The only thing that's not lost / buried in noise / overhead is the effect of inlining int run_once() override final into the inner loop in FooPlus::run_multiple, which both Case 2 and Case 3 run.
But Case 1 can't inline Foo::run_once() into Foo::run_multiple(), so there's function-call overhead inside the inner loop, unlike the other 2 cases.
Case 2 has to call run_multiple repeatedly, but that's only once per 100 runs of run_once and has no measurable effect.
For all 3 cases, most of the time is spent dist(rng);, because std::mt19937 is pretty slow compared to the extra overhead of not inlining a function call. Out-of-order execution can probably hide a lot of that overhead, too. But not all of it, so there's still something to measure.
Case 3 is able to inline everything to this asm loop (from your quickbench link):
# percentages are *self* time, not including time spent in the PRNG
# These are from QuickBench's perf report tab,
# presumably sample for core clock cycle perf events.
# Take them with a grain of salt: superscalar + out-of-order exec
# makes it hard to blame one instruction for a clock cycle
VirtualWithFinalCase2(benchmark::State&): # case 3 from QuickBench link
... setup before the loop
.p2align 3
.Louter: # do{
xor %ebp,%ebp # sum = 0
mov $0x64,%ebx # inner = 100
.p2align 3 # nopw 0x0(%rax,%rax,1)
.Linner: # do {
51.82% mov %r13,%rdi
mov %r15,%rsi
mov %r13,%rdx # copy args from call-preserved regs
callq 404d60 # mt PRNG for unsigned long
47.27% add %eax,%ebp # sum += run_once()
add $0xffffffff,%ebx # --inner
jne .Linner # }while(inner);
mov %ebp,0x4(%rsp) # store to volatile local: benchmark::DoNotOptimize(x);
0.91% add $0xffffffffffffffff,%r12 # --outer
jne # } while(outer)
Case 2 can still inline run_once into run_multiple because class FooPlus uses int run_once() override final. There's virtual-dispatch overhead in the outer loop (only), but this small extra cost for each outer loop iteration is totally dwarfed by the cost of the inner loop (identical between Case 2 and Case 3).
So the inner loop will be essentially identical, with indirect-call overhead only in the outer loop. It's unsurprising that this is unmeasurable or at least lost in noise on Quickbench.

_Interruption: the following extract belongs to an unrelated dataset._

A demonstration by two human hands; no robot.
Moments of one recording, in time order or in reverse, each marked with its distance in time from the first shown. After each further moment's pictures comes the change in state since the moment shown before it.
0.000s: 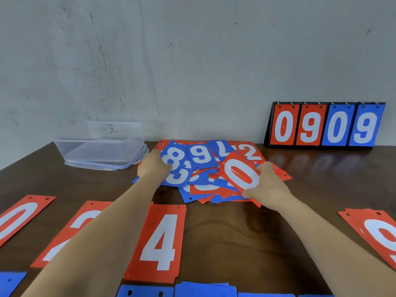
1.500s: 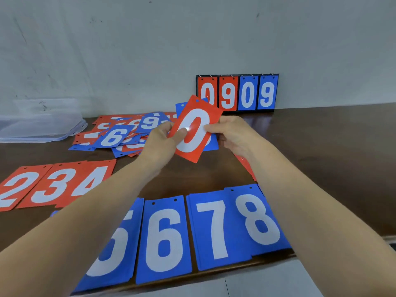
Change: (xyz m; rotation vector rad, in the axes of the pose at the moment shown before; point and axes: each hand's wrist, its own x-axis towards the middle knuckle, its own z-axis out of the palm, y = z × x) left_hand -0.247 0.140 -0.001 -0.757 -0.304 0.339; right_hand -0.101 0.068 -0.112 0.946 -0.114 -0.112
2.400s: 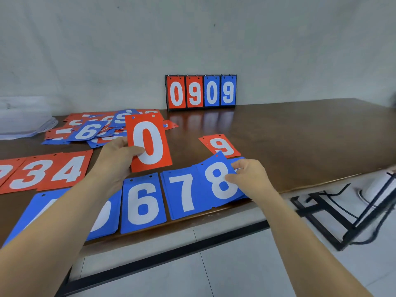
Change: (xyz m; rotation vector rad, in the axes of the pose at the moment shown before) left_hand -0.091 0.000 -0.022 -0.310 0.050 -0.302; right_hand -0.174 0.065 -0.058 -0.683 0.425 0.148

Case 1 can't inline Foo::run_once() into Foo::run_multiple(), so there's function-call overhead there, too. (The fact that it's an indirect function call is relatively minor; in a tight loop branch prediction will do a near-perfect job.)
Case 1 and Case 2 have identical asm for their outer loop, if you look at the disassembly on your Quick-Bench link.
Neither one can devirtualize and inline run_multiple. Case 1 because it's virtual non-final, Case 2 because it's only the base class, not the derived class with a final override.
# case 2 and case 1 *outer* loops
.loop: # do {
mov (%r15),%rax # load vtable pointer
mov $0x64,%esi # first C++ arg
mov %r15,%rdi # this pointer = hidden first arg
callq *0x8(%rax) # memory-indirect call through a vtable entry
mov %eax,0x4(%rsp) # store the return value to a `volatile` local
add $0xffffffffffffffff,%rbx
jne 4049f0 .loop # } while(--i != 0);
This is probably a missed optimization: the compiler can prove that Base *f came from new FooPlus(), and thus is statically known to be of type FooPlus. operator new can be overridden, but the compiler still emits a separate call to FooPlus::FooPlus() (passing it a pointer to the storage from new). So this just seems to be a cast of clang not taking advantage in Case 2 and maybe also Case 1.